The mythology of celestials is notably underdeveloped compared to fiends. The chaotic Abyss has 99 layers of ever-growing disorder and demon lords tearing each other apart. The Nine Hells are a interpretation of Game of Thrones with more bloodshed and more interesting subplots. And that’s not even mentioning the mysterious Yugoloth. In the meantime, all the essential information about celestials can be gleaned in an hour of online research.

It’s not surprising that creatures who look like angels from the Bible went underdeveloped. Rumor has it that Gary Gygax felt uneasy about giving players game statistics for angels they could murder in their games, and even if celestials were subsequently developed with a bigger range of looks and purposes, that problematic origin hindered their growth. There is also a limit to what you can do with creatures that are created to be divine minions. Certainly, they have free will, but their storytelling range is restricted. From that perspective, the bad guys have much more freedom: They have established masters (Demon Lords, Infernal Dukes, and so on) but they’re ultimately fickle and chaotic creatures that can evolve in a lot of directions without sacrificing their unique nature.

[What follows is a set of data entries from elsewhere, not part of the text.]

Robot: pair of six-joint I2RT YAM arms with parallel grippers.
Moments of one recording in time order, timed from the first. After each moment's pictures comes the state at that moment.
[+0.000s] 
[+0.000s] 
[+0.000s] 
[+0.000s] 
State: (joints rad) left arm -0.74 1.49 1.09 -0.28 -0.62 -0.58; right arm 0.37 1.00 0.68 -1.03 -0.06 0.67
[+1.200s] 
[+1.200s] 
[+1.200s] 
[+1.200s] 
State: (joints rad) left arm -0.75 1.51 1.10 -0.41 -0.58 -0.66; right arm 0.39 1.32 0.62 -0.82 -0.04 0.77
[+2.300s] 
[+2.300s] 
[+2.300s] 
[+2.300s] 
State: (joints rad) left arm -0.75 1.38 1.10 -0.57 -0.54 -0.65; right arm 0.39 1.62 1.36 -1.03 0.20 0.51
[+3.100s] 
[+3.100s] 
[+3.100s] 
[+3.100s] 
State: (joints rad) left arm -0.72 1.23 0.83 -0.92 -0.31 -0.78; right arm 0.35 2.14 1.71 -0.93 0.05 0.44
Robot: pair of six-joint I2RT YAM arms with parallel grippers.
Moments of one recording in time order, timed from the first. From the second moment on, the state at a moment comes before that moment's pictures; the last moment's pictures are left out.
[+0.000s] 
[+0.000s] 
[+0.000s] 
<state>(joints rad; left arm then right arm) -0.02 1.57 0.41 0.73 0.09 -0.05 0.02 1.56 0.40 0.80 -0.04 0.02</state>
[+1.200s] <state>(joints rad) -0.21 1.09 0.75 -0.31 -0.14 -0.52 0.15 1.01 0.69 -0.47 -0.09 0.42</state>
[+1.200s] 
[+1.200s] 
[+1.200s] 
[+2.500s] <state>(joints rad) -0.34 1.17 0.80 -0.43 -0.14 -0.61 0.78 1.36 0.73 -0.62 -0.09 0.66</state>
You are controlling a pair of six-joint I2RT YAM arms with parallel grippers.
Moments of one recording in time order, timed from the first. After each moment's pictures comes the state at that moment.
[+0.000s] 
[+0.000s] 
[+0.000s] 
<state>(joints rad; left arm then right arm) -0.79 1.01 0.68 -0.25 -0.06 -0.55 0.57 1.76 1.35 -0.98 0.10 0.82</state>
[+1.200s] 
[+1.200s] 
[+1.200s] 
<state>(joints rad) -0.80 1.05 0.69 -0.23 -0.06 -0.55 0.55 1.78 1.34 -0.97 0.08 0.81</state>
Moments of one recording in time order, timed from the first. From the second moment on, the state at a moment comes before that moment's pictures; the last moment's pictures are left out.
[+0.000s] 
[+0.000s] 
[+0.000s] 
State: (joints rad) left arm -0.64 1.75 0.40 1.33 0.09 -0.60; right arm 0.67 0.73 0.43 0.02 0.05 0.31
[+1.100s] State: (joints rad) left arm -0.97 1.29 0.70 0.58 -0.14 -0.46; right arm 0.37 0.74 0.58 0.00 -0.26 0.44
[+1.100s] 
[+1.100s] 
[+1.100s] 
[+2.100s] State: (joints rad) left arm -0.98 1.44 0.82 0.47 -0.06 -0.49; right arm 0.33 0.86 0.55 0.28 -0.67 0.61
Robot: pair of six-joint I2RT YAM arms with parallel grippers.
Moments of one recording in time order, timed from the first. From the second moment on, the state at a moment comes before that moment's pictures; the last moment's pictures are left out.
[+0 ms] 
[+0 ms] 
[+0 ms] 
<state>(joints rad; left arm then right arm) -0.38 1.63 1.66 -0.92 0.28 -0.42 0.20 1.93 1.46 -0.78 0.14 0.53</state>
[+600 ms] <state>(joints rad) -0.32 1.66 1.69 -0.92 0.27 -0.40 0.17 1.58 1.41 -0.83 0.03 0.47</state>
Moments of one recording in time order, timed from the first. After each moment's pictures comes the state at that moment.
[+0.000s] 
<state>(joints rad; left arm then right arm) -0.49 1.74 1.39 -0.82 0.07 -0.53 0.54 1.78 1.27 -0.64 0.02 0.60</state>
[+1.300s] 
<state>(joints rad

The Way Campaign 4 of Critical Role Redefines Heavenly Beings

To be frank, I get it: Celestial beings are simply not very compelling. Divine champions of good that strike down wickedness in all its forms can be cool, but they also become clichéd quickly. That widespread disinterest implies we still don’t know that much about celestials. As an illustration, we still don’t know what happens once the deity who made them dies. There is no official explanation, and each Dungeon Master is able to come up with their own interpretation. The DM Brennan Lee Mulligan decided to center this issue at the heart of the setting of Aramán, a place where the deities have all been killed by mortals in a massive war that ended 70 years before the start of the story. So what became of the servants of these divine beings?

Brennan’s solution is simple, horrifying, and very interesting: They became insane and became a blight that destroyed entire countries. A great deal about the history of Aramán, the war against the gods, and its consequences in the present has yet to be disclosed, but it seems that after the gods died, the celestials went “feral”. They became creatures that could destroy large areas if not contained. The audience caught a sight of how scary such a being can be at the end of episode 2, as the character Wicander (player Sam Riegel) got to meet his “ancestor,” a terrifying celestial held bound in a massive coffin.

It is no accident that the most interesting celestials in D&D, narratively, are those who have fallen from grace. Zariel, for example, was a mighty Solar angel whose fixation with ending the Blood War resulted in her being corrupted by the devil Asmodeus and transformed into an Archdevil. The planetar Fazrian is a obscure Planetar who was called forth by a priest inside Undermountain and developed a fixation on “purging” the wickedness in the Terminus area of the huge labyrinth, slowly succumbing to the insanity permeating the location.

The taint seen in Campaign 4 of Critical Role takes a different shape. These celestials didn’t fall from grace. They were not deceived, nor led astray by their own pride or obsessions. They are victims; one more dreadful result of the Shapers’ War. As Campaign 4 progresses, I hope the DM concentrates on the notion that, regardless of how “just” that war was, the humans who won it may still regret the outcome. Their world has been wounded, their link to the hereafter has been cut off, and the creatures that were formerly their protectors, guiding their spirits to safety following death, are currently terrifying calamities.

Certainly, this may just be a convenient way to address the original creator’s initial quandary. It’s easy to justify killing an divine being when it’s a screaming, insane creature with multiple fangs, but I am also very intrigued by this fresh variation of the celestial mythology in D&D. I am not entirely in accord with the DM’s aversion for divine beings in his campaigns, but I still prefer these monstrous celestials to the flat {

Sharon Wang
Sharon Wang

A seasoned gaming analyst with over a decade of experience in casino technology and slot machine trends.